Regional carbon budgets should be highly accurate to notify land-based mitigation policy and to track the progress in the mitigation path.
For all the nine regions constituting the entire world, inventory estimates of changes in carbon stock were gathered and complemented using satellite estimates of variations in biomass where inventory data were unavailable.
Then, the net land-atmospheric carbon exchange was evaluated by taking the total of the carbon stock variations quantified by inventories and lateral carbon fluxes from riverine carbon export to the ocean and from crop and wood trade.
Estimates from all the regions were summed up to obtain the first-ever global “bottom-up” terrestrial carbon budget of anthropogenic CO2 uptake.
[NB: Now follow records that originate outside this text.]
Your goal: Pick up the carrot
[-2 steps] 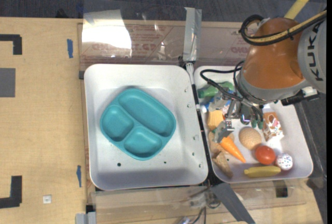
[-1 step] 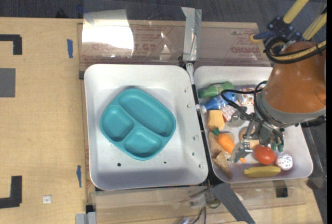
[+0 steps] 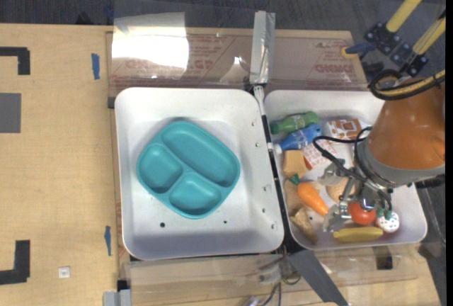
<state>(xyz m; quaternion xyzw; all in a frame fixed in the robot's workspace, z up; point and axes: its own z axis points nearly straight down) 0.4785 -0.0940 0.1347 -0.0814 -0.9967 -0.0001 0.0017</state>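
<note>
The carrot (image 3: 312,197) lies in the right white bin (image 3: 417,232), tilted, with its thick end toward the bin's upper left and its tip pointing down toward the right. The gripper (image 3: 345,207) hangs low over that bin's near half, just right of the carrot's tip; the carrot is beside the fingers (image 3: 338,214), not between them. Whether the fingers are spread or closed cannot be told against the clutter beneath. A tomato (image 3: 363,213) and a banana (image 3: 357,233) lie just right of and below the gripper. The left white bin (image 3: 131,120) holds a teal divided plate (image 3: 187,167).
</note>
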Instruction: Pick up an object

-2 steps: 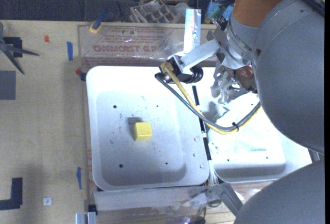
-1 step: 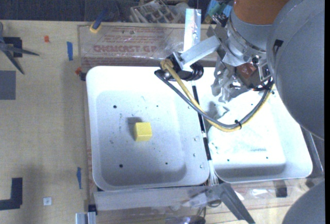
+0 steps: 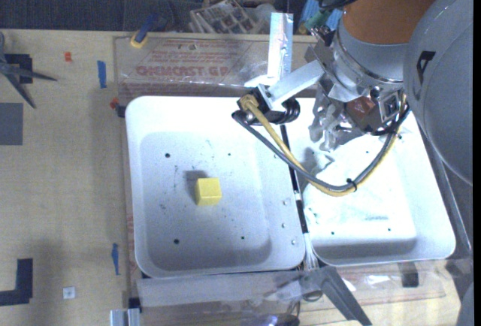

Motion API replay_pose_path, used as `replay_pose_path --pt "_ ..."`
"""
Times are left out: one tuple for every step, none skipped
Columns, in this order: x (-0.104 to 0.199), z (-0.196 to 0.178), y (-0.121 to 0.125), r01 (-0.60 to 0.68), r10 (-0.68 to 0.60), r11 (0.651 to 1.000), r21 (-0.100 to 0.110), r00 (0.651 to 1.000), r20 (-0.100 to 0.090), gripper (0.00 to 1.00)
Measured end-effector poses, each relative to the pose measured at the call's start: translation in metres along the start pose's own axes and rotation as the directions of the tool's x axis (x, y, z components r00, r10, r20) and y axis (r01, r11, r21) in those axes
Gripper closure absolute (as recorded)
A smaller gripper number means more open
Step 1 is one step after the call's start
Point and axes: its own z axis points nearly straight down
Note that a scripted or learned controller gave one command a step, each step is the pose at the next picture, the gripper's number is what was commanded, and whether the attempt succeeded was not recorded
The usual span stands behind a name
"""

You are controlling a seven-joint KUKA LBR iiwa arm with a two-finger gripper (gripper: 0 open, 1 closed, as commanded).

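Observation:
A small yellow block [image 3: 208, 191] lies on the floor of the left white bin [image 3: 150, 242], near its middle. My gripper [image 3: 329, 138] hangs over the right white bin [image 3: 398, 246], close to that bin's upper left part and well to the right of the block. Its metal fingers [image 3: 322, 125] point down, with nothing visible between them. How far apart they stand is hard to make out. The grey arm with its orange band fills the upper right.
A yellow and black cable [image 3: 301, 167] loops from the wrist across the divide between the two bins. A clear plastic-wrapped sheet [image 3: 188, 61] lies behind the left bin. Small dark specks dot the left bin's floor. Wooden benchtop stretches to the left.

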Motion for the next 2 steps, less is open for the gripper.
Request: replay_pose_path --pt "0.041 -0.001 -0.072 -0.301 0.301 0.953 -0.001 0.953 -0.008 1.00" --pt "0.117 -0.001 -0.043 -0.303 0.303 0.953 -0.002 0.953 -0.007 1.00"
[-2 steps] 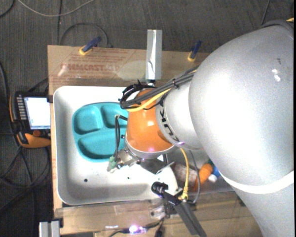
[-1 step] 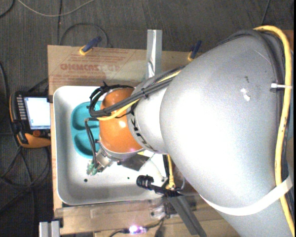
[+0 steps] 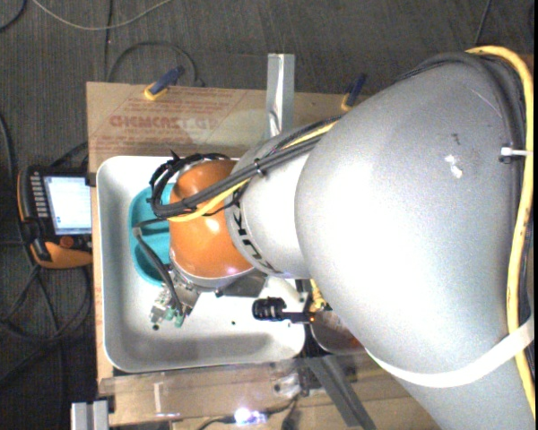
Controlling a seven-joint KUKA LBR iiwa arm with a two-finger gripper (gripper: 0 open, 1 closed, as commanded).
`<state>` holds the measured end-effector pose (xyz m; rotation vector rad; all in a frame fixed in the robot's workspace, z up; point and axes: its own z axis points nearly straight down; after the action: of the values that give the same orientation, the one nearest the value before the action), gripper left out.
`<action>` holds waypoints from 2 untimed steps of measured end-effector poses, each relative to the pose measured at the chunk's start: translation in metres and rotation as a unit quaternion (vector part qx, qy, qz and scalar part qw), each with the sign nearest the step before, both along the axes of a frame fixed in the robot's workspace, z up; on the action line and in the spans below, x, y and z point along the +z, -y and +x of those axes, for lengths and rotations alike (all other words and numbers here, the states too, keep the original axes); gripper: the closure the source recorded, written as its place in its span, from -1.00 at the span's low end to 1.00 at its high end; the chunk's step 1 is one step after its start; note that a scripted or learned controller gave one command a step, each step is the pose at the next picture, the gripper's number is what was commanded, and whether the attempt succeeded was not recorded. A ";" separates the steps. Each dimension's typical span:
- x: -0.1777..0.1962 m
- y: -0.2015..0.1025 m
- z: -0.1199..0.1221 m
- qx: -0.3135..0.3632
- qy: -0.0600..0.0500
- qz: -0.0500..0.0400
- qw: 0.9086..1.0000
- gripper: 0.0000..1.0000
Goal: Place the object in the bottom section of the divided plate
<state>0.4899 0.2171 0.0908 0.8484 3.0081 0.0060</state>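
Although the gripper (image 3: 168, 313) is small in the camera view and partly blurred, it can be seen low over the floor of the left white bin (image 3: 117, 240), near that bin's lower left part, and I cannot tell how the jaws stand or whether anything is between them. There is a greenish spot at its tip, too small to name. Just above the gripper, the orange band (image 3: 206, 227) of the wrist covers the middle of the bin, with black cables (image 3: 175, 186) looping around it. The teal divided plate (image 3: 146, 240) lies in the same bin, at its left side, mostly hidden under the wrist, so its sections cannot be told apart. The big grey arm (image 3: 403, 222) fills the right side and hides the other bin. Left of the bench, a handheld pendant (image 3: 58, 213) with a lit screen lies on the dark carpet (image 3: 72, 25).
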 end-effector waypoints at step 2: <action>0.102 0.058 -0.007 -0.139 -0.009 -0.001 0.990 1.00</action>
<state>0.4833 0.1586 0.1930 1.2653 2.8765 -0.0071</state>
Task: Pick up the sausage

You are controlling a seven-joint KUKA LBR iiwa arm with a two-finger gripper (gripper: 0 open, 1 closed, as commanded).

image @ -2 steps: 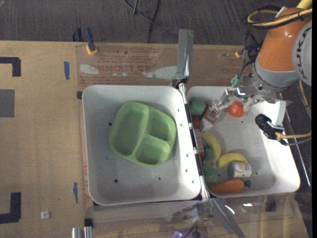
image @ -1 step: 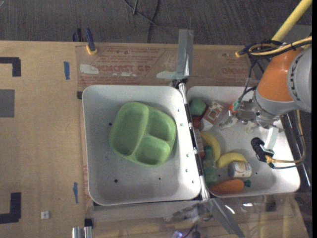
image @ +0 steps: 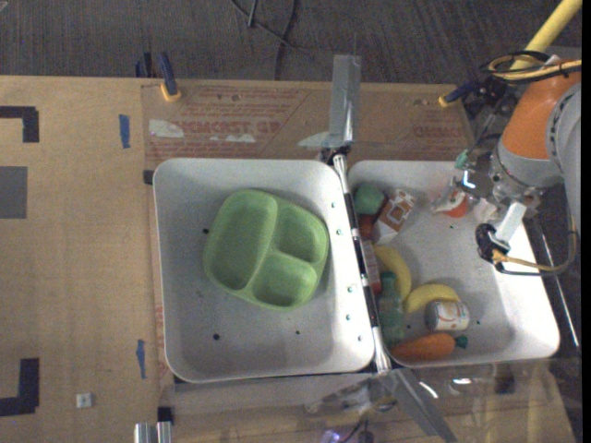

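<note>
— Sausage (image: 451, 207) position, axis?
— I log it at the far side of the right bin (image: 517, 312), just beside the gripper (image: 464, 185). It is partly hidden and its axis is unreadable.
— Grip?
— I cannot tell.

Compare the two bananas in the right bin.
The upper banana lies close to the divider, running up and down the view; the lower banana lies crosswise, arched upward. The lower one touches a can; the upper one doesn't. Both are yellow and curved.
</note>
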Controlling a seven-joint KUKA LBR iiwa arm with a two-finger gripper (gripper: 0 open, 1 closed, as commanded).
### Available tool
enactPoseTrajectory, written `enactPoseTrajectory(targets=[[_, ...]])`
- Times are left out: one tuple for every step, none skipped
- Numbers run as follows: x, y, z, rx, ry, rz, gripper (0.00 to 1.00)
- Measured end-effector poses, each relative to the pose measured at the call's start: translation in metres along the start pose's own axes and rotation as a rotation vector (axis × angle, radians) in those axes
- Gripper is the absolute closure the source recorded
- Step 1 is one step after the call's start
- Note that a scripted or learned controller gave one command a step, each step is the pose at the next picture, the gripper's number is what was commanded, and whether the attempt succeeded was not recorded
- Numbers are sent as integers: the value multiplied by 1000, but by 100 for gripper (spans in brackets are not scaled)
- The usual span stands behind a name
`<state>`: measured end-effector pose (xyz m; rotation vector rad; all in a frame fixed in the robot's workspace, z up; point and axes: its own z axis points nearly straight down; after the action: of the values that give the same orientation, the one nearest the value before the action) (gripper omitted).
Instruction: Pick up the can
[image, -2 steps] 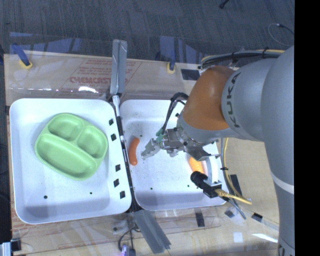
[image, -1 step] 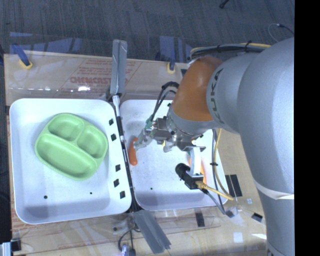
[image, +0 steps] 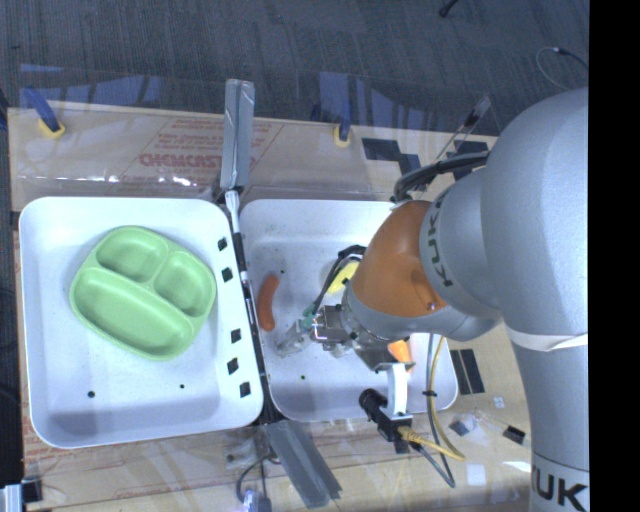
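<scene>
Grey metal glints low in the right bin (image: 300, 235), just under the gripper (image: 297, 338). It may be the can or only the gripper's own hardware; it is too small and too cluttered to tell. My best guess is that the can lies in this bin, at the tool tip or hidden beneath the wrist. Whether the gripper is spread or closed, I cannot tell, and nothing can be seen held in it.

Just beside the tip, toward the bins' shared wall, lies a reddish sausage (image: 268, 302). A yellow item (image: 346, 268) peeks out at the wrist's upper edge and an orange one (image: 400, 350) below it. The arm (image: 520, 230) covers much of this bin. The left bin (image: 50, 300) holds a green plate (image: 143, 290), well apart from the action.

The step looks like the reach or the grasp itself, with the tool low over the bin floor. The next move calls for a firm hold on the can alone, clear of the sausage, then a straight lift. A miss or a brush against a neighbour seems possible.
</scene>
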<state>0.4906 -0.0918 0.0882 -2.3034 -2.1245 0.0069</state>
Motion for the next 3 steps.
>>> enactPoseTrajectory(targets=[[-5,61,0,0,-1,83,0],[3,104,-1,-1,-1,96,0],[-3,166,-2,-3,-2,-22,0]])
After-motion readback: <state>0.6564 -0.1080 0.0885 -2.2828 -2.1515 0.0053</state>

The result was a net sink of −2.2 ± 0.6 Pg C y−1 (where 1 Pg C = one billion tons of carbon) from 2000 to 2009, consistent with the autonomous top-down budget deduced from earlier IPCC assessment reports obtained through observations of the fossil fuel emissions and CO2 growth rate.
This new estimate is a crucial breakthrough for global carbon cycle studies.
The researchers of this study broke down the net land-atmosphere carbon flux of each region into incoming and outgoing fluxes and demonstrated that a major portion of the carbon fixed in terrestrial ecosystems through plant productivity is shifted away from harvest and export to rivers or lost by fires and by emissions of decreased biogenic carbon species such as methane and biogenic volatile compounds.
Carbon that reaches the soil as litter and is available as a substrate for microbial decomposition forms only a minuscule fraction of productivity that was earlier calculated by carbon models that disregard lateral export processes.
The result is that global soil heterotrophic respiration—or the amount of CO2 discharged every year from soil microbial processes—is only 39 Pg C yr−1 in comparison with Net Primary Productivity inputs of 50 Pg C yr−1.
In this study, Ciais and co-workers analyzed the consequences of a small-scale heterotrophic respiration for the residence time of carbon and future predictions for the carbon cycle and temperature. The researchers found a positive feedback of 15 parts per million in the future CO2 concentration, or an additional warming of 0.1 °C.
Ciais, P., et al. (2020) Empirical estimates of regional carbon budgets imply reduced global soil heterotrophic respiration. National Science Review. doi.org/10.1093/nsr/nwaa145.